(Source records)
◆ ◆ ◆ ◆ ◆ ◆ ◆
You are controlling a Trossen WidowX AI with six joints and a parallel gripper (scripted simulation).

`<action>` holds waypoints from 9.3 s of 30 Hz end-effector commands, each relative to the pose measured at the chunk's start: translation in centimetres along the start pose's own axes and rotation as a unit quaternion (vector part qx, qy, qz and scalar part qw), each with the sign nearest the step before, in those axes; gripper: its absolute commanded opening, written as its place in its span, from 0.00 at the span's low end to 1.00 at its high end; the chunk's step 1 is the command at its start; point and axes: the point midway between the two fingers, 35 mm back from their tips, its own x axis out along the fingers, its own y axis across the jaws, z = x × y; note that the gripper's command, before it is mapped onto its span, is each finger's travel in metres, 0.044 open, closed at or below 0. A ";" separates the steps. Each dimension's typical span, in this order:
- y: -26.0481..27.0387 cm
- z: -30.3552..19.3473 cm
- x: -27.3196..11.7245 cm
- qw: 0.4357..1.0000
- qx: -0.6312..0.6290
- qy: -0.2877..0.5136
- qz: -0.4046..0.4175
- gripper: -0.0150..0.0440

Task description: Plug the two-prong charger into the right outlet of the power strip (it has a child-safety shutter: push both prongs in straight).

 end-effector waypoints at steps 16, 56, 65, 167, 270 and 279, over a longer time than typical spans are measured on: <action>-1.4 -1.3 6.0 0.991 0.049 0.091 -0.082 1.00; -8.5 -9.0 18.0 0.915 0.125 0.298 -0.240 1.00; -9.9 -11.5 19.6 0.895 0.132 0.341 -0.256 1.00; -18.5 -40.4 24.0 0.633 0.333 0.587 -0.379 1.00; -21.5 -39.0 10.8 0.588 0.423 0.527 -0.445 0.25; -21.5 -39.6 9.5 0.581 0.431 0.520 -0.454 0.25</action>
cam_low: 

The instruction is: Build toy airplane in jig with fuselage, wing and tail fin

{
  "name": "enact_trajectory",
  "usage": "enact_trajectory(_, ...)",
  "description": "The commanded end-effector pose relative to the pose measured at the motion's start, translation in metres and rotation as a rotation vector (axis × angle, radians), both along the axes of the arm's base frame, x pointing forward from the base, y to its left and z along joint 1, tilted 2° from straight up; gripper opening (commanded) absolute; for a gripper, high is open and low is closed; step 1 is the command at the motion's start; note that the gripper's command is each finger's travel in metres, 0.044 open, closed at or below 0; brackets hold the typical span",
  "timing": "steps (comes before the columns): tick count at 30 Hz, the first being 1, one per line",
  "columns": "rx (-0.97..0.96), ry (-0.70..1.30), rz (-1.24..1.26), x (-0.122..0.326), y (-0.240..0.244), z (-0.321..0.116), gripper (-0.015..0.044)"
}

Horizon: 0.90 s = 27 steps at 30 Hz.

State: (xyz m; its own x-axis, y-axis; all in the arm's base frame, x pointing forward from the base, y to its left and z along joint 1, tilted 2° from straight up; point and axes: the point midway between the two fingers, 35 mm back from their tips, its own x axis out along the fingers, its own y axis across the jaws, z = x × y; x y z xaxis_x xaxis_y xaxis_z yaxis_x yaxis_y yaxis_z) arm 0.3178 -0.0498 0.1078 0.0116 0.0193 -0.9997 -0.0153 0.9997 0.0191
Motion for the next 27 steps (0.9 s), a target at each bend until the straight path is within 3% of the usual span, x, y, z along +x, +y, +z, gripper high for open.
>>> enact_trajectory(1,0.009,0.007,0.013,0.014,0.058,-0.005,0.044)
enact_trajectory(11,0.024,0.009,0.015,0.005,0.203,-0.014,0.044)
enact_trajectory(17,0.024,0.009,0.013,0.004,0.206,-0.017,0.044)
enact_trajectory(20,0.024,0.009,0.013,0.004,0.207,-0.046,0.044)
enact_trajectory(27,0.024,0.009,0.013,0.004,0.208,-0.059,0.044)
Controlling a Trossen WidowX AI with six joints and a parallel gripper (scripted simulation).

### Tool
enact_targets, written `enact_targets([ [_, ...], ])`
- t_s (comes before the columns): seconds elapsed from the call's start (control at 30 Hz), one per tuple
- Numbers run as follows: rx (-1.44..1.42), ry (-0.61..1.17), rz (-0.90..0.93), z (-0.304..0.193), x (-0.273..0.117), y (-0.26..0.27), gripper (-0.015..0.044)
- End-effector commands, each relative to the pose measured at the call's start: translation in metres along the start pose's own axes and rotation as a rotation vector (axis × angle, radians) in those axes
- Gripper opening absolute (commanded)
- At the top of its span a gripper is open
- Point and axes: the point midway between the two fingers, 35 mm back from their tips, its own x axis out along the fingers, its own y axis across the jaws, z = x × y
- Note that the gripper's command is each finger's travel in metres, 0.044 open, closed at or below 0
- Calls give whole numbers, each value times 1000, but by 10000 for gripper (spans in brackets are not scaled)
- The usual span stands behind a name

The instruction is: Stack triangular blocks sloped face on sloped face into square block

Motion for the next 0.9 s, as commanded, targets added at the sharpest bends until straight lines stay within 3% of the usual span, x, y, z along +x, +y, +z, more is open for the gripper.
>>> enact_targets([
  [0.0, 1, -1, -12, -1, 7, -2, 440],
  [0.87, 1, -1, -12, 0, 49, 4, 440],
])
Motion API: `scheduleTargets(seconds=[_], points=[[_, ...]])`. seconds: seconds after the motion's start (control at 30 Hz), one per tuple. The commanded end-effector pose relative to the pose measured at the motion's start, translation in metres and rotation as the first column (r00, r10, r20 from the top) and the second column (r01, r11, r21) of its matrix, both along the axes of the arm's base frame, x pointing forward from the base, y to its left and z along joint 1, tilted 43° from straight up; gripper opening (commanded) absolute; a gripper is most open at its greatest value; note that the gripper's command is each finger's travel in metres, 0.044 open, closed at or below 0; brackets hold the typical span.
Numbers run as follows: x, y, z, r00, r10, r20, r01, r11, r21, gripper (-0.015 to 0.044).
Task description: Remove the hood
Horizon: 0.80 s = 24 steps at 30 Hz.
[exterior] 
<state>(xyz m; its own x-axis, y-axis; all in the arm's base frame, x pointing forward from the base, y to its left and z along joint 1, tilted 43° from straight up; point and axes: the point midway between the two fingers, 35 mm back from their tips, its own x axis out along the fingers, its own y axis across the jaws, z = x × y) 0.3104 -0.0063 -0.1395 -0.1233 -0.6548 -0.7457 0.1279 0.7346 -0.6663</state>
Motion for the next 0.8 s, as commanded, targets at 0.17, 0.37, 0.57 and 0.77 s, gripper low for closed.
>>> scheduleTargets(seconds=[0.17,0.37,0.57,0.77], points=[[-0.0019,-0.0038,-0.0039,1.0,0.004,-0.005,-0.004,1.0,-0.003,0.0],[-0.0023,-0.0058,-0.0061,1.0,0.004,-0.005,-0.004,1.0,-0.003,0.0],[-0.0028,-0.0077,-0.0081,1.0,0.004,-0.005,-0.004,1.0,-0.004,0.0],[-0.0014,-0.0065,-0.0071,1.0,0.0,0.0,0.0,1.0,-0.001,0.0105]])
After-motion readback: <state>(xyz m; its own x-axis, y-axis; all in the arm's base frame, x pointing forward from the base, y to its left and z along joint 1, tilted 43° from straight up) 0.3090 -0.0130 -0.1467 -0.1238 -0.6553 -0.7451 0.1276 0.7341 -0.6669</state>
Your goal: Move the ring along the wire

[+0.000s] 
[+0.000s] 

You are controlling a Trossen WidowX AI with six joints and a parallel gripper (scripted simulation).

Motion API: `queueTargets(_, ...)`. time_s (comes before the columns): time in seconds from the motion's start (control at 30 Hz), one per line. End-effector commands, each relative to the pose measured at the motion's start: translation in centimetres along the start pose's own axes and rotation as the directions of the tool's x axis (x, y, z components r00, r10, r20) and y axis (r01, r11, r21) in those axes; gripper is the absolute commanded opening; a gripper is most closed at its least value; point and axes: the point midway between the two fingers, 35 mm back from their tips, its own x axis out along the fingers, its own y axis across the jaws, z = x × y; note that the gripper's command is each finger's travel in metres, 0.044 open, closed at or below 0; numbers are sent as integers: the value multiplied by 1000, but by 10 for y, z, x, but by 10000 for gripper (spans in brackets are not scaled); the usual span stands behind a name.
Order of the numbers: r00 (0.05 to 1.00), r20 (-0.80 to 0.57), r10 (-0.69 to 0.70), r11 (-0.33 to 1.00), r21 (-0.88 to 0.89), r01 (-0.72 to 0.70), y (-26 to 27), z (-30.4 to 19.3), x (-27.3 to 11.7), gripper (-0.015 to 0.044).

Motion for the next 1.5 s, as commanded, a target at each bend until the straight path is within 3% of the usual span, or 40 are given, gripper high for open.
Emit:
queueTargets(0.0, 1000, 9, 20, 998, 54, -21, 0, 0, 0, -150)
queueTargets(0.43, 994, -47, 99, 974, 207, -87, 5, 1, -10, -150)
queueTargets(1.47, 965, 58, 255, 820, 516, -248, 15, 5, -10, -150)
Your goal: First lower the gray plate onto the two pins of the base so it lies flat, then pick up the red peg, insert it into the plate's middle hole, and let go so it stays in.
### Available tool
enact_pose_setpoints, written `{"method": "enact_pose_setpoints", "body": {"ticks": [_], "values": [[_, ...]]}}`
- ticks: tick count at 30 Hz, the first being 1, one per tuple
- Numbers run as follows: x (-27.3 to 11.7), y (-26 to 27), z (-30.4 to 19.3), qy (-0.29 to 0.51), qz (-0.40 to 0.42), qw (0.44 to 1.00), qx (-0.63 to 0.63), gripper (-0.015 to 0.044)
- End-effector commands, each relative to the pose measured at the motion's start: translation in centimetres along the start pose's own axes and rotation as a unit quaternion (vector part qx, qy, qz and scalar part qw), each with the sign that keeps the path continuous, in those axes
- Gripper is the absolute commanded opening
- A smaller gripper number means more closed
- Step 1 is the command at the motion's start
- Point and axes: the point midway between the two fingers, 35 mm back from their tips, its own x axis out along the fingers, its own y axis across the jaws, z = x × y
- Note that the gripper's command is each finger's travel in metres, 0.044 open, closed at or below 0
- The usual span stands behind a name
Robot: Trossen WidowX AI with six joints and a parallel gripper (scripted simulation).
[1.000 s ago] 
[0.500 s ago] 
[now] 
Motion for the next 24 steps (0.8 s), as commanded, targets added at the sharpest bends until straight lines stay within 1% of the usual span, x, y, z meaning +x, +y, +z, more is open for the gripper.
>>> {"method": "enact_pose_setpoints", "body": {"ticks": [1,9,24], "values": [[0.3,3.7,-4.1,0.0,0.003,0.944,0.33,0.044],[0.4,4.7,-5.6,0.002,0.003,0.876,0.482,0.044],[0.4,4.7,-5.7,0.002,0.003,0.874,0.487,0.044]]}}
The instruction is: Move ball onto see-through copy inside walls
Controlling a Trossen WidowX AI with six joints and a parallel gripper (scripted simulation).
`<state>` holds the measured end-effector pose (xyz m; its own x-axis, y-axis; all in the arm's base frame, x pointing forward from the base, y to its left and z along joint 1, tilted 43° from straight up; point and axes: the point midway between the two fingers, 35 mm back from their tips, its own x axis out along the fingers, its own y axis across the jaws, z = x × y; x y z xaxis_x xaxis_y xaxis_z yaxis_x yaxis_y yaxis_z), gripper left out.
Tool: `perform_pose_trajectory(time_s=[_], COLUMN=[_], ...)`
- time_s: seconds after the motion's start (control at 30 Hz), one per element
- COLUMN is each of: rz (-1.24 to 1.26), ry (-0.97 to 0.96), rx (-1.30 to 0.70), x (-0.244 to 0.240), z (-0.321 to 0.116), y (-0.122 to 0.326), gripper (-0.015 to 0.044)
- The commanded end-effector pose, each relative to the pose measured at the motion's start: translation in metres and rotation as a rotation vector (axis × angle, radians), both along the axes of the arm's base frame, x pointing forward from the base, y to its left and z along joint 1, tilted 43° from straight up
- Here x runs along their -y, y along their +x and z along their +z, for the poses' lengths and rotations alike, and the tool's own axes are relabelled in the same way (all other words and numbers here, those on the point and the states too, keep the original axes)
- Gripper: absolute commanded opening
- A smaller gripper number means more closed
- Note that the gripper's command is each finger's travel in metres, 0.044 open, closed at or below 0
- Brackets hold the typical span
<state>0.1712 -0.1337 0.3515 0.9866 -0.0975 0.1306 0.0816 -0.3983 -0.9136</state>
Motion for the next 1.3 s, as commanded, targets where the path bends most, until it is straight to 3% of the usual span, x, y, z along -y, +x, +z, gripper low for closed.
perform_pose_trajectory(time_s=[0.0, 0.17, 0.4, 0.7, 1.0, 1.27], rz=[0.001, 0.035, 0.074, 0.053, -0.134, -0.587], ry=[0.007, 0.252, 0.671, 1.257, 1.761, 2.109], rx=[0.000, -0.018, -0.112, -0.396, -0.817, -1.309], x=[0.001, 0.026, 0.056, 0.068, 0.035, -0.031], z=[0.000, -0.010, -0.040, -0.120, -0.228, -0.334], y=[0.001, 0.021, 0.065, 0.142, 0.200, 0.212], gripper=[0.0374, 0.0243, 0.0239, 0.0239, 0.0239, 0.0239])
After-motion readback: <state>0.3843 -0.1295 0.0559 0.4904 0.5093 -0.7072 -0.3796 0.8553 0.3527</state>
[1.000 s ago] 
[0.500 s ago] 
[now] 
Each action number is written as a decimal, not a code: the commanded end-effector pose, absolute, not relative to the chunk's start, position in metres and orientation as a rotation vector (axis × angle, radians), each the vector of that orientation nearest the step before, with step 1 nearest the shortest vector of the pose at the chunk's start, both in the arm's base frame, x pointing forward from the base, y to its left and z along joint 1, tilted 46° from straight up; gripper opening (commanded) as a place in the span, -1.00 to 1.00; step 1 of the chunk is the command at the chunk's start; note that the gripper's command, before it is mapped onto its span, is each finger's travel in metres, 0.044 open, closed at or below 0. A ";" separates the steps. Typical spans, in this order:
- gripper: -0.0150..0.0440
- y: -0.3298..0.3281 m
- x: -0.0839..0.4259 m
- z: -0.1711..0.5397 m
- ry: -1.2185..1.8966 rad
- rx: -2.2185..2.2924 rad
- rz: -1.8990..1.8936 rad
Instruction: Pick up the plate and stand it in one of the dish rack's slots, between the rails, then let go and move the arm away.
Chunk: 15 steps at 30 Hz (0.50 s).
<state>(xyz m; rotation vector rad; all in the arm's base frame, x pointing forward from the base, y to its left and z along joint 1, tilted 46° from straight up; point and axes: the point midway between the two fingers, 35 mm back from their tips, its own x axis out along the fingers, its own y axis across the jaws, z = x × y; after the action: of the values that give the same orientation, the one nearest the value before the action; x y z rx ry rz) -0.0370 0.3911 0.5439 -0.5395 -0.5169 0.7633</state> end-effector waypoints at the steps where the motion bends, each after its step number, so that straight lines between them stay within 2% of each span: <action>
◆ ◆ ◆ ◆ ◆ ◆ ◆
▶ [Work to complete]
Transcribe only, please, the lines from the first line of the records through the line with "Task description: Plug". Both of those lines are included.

▶ [Answer for this exercise]
You are controlling a Trossen WidowX AI with six joints and a parallel gripper (scripted simulation).

`<action>` holds waypoints from 9.3 s of 30 Hz end-effector commands, each relative to the pose measured at the chunk's start: translation in centimetres along the start pose's own axes and rotation as a unit quaternion (vector part qx, qy, qz and scalar part qw), each with the sign nearest the step before, in those axes; gripper: its absolute commanded opening, written as its place in its span, from 0.00 at the span's low end to 1.00 at its high end; the chunk's step 1 is the command at its start; point and axes: the point midway between the two fingers, 35 mm back from their tips, its own x axis out along the fingers, its own y axis across the jaws, z = x × y; note that the gripper's command, before it is mapped onto its span, is each finger's travel in metres, 0.044 open, closed at or below 0. A ";" separates the steps. Each dimension's typical span, in this order:
- y: -26.0481..27.0387 cm
- z: -30.3552..19.3473 cm
- x: -27.3196..11.7245 cm
- qw: 0.4357..1.0000
- qx: -0.6312..0.6290
- qy: -0.2877..0.5136
- qz: -0.4046..0.4175
- gripper: -0.0150..0.0440

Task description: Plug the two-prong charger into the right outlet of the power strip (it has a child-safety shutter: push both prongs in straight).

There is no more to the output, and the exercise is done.